WHY SPAY/NEUTER?

 

WHY SPAY?

There are many medical and behavioral benefits in having your female dog or cat spayed:

1. Better health for your pet
- Eliminates all the problems and potential risks involved in pregnancy and birth.
- Eliminates the fairly common problems of cancer of the uterus or pyometra as the pet ages.
- Greatly decreases the possibility of mammary tumors, especially if the spay occurs before the first heat cycle.

2. Decreases the overpopulation problem
- By not bringing more unwanted puppies and kittens into the world.
- Rids you of the worry of what to do with unplanned litters.

3. Eliminates sexual frustration
- Eliminates your pet's desire to roam in search of a mate, decreasing the problems involved in a free-roaming animal (car accidents, etc.).
- Lets your pet relax and enjoy being part of the family.

4. Convenience to owner
- Eliminates estrous or "heat" periods; no bloody discharge.
- Eliminates the scent that attracts annoying males.
- No need to confine your female while in heat, which can be costly as females in heat can be destructive in her attempts to gain freedom.
- Eliminates the frantic pacing and crying by the female while in heat (cats are especially vocal at this time).
- Reduced dog license fees each year will quickly cover the cost of the operation.

MYTHS


- Spaying will make my pet fat. Not true. Spaying your pet will not make her fat and lazy. Too much food and not enough exercise are the main causes of obesity.
- She should have one litter first. Not true. It is actually better for her NOT to have a litter or a heat period before being spayed, as the chance of reproductive cancers are greatly reduced.
- Spaying will hurt her. There is usually some discomfort the first day after the procedure.
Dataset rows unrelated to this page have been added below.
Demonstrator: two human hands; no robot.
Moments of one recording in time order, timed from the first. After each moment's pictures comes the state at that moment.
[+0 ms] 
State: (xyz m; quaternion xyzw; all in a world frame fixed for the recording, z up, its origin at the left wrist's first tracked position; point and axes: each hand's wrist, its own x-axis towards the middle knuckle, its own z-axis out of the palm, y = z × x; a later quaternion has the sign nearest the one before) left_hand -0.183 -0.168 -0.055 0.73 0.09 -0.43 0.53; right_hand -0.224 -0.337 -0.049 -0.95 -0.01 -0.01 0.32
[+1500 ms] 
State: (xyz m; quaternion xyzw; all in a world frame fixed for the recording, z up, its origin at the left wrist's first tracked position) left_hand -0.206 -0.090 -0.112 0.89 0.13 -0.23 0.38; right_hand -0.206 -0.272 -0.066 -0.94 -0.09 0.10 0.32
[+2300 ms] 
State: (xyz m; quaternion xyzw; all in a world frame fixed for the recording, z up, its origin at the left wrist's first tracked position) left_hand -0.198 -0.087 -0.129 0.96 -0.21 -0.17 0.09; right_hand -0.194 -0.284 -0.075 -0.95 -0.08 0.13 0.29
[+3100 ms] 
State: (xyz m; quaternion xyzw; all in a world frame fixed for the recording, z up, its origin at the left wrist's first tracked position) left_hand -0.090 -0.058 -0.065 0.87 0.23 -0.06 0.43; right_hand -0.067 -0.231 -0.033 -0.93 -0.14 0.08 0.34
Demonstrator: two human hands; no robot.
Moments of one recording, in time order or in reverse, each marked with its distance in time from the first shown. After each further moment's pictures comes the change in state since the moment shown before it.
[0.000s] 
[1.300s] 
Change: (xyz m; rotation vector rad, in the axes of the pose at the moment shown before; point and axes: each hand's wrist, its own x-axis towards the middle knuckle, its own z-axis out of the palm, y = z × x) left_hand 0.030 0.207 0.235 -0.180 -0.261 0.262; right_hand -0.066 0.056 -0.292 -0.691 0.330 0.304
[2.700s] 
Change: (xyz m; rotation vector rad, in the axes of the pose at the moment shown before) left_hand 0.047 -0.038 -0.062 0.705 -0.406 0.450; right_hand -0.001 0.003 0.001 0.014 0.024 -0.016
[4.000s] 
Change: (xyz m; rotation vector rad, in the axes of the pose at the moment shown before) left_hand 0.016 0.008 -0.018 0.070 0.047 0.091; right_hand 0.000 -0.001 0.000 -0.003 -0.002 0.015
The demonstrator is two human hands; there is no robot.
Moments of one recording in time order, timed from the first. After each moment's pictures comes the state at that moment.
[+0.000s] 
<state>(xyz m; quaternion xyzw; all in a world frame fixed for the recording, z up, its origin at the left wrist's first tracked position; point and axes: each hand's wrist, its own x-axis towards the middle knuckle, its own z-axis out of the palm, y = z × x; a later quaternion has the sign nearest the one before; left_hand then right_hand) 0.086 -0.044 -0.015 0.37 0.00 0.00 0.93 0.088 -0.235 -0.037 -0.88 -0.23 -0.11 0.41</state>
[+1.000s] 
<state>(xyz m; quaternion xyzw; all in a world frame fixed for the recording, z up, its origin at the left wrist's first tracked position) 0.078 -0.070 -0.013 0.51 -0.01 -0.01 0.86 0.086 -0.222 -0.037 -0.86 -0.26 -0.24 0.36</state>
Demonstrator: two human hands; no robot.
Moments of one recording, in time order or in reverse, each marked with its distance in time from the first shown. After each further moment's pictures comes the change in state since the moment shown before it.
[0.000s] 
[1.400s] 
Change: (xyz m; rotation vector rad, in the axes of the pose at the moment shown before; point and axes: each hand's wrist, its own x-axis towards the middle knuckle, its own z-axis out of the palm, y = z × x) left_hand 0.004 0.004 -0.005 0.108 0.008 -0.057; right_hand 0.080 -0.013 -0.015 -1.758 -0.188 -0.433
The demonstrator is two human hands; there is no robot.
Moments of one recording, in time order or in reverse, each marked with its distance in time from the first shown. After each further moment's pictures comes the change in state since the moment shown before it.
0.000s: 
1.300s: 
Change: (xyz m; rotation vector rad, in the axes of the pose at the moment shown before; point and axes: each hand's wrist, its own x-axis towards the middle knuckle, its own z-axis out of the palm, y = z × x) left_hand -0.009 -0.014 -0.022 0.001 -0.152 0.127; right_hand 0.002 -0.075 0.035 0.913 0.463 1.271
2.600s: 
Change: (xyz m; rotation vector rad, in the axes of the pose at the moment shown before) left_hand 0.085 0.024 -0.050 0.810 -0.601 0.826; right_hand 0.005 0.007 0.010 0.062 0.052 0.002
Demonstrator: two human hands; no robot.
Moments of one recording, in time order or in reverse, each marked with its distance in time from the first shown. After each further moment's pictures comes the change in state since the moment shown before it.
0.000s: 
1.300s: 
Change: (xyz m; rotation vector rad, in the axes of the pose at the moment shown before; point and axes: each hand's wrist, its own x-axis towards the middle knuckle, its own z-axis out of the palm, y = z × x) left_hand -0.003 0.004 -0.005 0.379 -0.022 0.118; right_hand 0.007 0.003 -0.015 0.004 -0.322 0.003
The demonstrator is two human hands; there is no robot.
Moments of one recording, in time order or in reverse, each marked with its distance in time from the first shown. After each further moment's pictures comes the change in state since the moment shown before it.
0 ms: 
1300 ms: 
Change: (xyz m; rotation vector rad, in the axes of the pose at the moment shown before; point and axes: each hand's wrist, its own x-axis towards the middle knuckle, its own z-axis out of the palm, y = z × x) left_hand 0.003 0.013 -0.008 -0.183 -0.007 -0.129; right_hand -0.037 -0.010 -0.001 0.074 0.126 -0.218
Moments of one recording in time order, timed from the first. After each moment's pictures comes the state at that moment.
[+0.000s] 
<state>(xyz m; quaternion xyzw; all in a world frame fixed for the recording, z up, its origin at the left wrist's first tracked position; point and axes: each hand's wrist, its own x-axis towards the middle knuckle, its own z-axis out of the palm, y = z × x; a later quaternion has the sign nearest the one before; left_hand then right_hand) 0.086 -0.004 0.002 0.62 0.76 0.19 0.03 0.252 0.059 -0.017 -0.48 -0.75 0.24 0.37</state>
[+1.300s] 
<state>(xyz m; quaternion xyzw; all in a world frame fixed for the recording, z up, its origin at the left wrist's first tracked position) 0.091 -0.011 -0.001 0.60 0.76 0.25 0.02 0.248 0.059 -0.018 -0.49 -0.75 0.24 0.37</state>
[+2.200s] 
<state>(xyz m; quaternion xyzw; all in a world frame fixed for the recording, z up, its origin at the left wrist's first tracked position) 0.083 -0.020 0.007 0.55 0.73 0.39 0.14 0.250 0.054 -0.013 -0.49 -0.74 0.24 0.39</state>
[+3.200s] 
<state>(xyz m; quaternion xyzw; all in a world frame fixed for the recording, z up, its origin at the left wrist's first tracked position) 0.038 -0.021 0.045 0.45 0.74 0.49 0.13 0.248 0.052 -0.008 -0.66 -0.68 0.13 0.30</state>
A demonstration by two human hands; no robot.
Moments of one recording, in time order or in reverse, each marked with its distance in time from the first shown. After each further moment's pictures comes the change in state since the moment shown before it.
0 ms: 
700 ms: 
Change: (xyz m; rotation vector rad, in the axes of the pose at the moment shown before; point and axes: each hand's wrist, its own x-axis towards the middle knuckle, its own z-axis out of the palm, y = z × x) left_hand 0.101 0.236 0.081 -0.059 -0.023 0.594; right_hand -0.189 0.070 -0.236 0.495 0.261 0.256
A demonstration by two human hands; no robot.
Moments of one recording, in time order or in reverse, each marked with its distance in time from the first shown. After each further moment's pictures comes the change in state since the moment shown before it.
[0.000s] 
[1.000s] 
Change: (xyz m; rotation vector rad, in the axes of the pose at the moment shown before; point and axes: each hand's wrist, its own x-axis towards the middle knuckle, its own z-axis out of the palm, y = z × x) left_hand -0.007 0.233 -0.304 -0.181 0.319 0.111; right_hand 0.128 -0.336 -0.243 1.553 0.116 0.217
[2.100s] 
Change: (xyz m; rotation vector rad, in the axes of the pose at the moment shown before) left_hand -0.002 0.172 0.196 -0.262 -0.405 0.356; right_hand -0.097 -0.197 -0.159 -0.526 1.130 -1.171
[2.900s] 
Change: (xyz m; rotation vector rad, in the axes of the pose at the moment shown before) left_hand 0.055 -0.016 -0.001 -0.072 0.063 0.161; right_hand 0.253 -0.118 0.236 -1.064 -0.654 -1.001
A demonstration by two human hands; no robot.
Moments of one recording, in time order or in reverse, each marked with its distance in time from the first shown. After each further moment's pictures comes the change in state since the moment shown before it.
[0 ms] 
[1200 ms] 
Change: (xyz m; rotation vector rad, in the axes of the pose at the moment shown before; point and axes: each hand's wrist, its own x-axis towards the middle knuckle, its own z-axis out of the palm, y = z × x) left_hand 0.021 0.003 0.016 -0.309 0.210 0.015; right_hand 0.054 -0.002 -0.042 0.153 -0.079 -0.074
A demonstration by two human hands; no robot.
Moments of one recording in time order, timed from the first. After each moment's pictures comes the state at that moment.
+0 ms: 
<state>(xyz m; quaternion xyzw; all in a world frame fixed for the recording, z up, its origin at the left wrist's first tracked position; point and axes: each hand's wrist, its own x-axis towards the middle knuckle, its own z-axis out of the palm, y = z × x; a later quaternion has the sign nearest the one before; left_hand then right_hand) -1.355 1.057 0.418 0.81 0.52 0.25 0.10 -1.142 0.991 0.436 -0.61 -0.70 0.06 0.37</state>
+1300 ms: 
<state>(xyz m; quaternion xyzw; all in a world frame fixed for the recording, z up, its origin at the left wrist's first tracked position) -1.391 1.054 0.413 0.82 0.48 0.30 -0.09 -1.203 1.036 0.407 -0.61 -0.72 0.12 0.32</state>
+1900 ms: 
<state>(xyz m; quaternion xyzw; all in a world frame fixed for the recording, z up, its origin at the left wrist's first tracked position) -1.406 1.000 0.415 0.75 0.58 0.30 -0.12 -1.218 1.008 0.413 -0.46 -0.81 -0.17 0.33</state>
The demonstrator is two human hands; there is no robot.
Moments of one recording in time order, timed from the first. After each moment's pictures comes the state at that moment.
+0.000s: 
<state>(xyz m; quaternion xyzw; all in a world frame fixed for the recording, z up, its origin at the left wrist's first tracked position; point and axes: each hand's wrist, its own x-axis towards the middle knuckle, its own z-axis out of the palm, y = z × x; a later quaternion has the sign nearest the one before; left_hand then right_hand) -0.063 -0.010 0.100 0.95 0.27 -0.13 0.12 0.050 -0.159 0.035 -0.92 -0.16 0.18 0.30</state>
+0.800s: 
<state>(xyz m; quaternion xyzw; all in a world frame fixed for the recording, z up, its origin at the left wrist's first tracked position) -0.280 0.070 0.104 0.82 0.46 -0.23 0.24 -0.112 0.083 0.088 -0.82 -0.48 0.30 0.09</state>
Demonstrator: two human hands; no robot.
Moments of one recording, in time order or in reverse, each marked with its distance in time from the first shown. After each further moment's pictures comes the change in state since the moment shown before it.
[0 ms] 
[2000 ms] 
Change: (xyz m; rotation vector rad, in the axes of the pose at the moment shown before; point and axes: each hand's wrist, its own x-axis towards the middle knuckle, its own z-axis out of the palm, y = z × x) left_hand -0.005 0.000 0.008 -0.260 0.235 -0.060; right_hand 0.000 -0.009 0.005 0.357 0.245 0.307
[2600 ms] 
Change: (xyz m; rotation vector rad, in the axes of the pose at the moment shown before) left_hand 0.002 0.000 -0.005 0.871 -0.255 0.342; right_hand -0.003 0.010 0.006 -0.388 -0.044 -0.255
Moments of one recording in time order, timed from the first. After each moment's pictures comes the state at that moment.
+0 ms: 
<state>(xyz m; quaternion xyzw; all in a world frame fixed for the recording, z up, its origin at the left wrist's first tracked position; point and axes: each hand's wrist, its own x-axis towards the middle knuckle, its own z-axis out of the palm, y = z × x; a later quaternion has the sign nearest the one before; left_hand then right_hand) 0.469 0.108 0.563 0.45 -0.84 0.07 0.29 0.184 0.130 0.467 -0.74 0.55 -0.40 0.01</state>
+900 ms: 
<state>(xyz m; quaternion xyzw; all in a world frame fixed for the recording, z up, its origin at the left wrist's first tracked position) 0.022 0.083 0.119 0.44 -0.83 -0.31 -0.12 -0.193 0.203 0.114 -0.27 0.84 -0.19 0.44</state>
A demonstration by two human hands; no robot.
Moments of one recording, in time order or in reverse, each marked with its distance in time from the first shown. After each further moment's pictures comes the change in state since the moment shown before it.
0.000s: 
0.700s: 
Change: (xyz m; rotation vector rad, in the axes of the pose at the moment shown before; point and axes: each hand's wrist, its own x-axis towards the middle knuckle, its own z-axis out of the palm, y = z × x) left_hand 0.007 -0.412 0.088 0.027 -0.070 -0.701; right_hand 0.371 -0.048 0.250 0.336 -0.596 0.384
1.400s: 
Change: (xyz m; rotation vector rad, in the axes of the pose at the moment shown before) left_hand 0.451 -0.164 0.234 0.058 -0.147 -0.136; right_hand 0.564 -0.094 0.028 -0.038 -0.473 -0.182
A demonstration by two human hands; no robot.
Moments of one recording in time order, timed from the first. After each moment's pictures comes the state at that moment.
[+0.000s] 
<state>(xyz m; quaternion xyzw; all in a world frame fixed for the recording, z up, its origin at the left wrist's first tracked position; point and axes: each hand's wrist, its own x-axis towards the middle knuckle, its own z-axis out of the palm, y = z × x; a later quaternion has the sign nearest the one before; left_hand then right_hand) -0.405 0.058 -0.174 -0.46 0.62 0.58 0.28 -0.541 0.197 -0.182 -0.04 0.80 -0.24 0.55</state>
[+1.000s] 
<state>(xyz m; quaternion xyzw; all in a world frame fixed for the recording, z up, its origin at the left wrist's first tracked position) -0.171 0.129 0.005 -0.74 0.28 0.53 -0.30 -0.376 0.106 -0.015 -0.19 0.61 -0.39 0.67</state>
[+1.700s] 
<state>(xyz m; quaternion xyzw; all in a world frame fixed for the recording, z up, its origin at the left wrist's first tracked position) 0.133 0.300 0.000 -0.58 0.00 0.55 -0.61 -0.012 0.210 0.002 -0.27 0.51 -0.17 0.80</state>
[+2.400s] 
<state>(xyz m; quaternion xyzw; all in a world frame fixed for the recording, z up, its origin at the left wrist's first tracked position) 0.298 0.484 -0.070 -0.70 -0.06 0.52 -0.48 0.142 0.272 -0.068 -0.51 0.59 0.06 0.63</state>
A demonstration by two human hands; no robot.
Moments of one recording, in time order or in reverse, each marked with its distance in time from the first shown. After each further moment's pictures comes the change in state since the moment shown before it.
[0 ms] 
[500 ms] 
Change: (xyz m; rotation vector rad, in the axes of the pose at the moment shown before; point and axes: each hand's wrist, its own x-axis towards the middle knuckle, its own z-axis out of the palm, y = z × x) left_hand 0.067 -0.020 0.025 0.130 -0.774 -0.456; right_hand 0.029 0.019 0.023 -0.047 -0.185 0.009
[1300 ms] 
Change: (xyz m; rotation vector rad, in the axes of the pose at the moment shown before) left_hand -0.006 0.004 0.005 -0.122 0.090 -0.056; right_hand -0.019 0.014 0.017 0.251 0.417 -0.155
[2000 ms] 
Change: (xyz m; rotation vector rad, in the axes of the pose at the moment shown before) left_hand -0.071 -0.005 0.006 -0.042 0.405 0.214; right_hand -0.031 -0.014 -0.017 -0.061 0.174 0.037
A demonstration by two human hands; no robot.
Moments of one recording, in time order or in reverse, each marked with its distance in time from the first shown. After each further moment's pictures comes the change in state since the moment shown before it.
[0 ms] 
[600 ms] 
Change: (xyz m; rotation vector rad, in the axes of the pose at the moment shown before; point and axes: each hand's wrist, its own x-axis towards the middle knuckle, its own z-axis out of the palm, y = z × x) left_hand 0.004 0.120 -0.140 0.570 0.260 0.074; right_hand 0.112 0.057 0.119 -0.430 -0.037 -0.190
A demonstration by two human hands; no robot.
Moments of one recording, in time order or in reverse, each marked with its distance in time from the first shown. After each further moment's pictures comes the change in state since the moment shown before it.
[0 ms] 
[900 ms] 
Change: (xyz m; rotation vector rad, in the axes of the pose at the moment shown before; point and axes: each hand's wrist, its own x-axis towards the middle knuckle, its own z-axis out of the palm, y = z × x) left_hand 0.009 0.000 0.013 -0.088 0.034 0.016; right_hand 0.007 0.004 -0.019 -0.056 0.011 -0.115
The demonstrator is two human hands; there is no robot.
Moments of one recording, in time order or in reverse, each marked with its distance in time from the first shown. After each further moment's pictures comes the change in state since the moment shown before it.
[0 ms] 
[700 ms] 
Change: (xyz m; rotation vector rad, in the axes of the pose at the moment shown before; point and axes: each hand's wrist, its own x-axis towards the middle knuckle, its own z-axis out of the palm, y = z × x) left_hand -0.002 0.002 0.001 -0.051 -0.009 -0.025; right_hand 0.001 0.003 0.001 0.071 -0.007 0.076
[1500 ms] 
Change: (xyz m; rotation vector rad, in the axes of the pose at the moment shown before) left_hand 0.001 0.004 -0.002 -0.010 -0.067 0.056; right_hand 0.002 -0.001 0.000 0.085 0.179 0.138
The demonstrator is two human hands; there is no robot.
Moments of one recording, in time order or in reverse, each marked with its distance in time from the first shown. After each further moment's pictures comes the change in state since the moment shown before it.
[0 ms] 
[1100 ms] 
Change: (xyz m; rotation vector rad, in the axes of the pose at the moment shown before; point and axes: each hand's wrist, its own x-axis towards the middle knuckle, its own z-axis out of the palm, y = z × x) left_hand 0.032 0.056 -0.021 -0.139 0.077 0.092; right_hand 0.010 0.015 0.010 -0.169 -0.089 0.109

However, vets now have a "pain patch" the pet can wear home that relieves any discomfort. Even without the patch, most pets are hard to keep quiet rather than being "laid up" by the operation. What is more likely to hurt her is repeated parenthood.
- I will find homes for my puppies/kittens. Will you? Those requests for puppies or kittens often dry up when you actually have some available. Are you willing to care for all in the litter until you have placed them ALL in GOOD homes? Are you willing to guarantee their health and temperament? Or will some end up as "surplus" populating the local pound?

WHY NEUTER?

There are many medical and behavioral benefits in having your male dog or cat neutered:

1. Better health for your pet
- Eliminates your pet's desire to seek out a female and reduces the risks involved with a free-roaming animal (car accidents, etc.).
- Virtually eliminates the risk of prostate problems and eliminates the chance of testicular tumors.

2. Decreases the overpopulation problem
- One male running loose for just a few hours can impregnate many females, adding to the serious problem of unwanted puppies and kittens.

3. Eliminates sexual frustration
- A male sensing that a female in heat is nearby is single-minded: he will break down doors, jump fences and run in front of cars in his desire to mate.
- Lets your pet relax and enjoy being part of the family.

4. Convenience to owner
- Reduces aggression against other animals. It decreases fights, thus saving you expensive vetrinary bills and aggravation.
- Reduces the annoying and embarrassing urge of some male dogs to "mount" children and adults' legs.
- No need to confine your female while in heat, which can be costly as females in heat can be destructive in her attempts to gain freedom.
- Stops male dogs from "marking" and tomcats from "spraying" foul smelling urine in the house.
- Reduced dog license fees each year will quickly cover the cost of the operation.

MYTHS


- Neutering will make my pet fat. Not true. Neutering your pet will not make him fat and lazy. Too much food and not enough exercise are the main causes of obesity.
- Neutering will hurt him. There is little discomfort from this procedure, especially if done young. However, vets now have a "pain patch" the pet can wear home that relieves any discomfort. Even without the patch, most pets are hard to keep quiet rather than being "laid up" by the operation. What is more likely to hurt him is being left intact - due to increased cancer risks and risks of roaming.
- Neutering will take away the "guard dog" instincts. Not true. Neutering a dog does not reduce its ability as either a guard dog or a watch dog. They will still be as protective of their territory as they were before the surgery.

 

If you think you want to breed, please educate yourself first. The animals must always come first in any breeding endeavor. All genetic tests available must be performed on the parents before breeding takes place. And the individuals involved in breeding must be of excellent quality.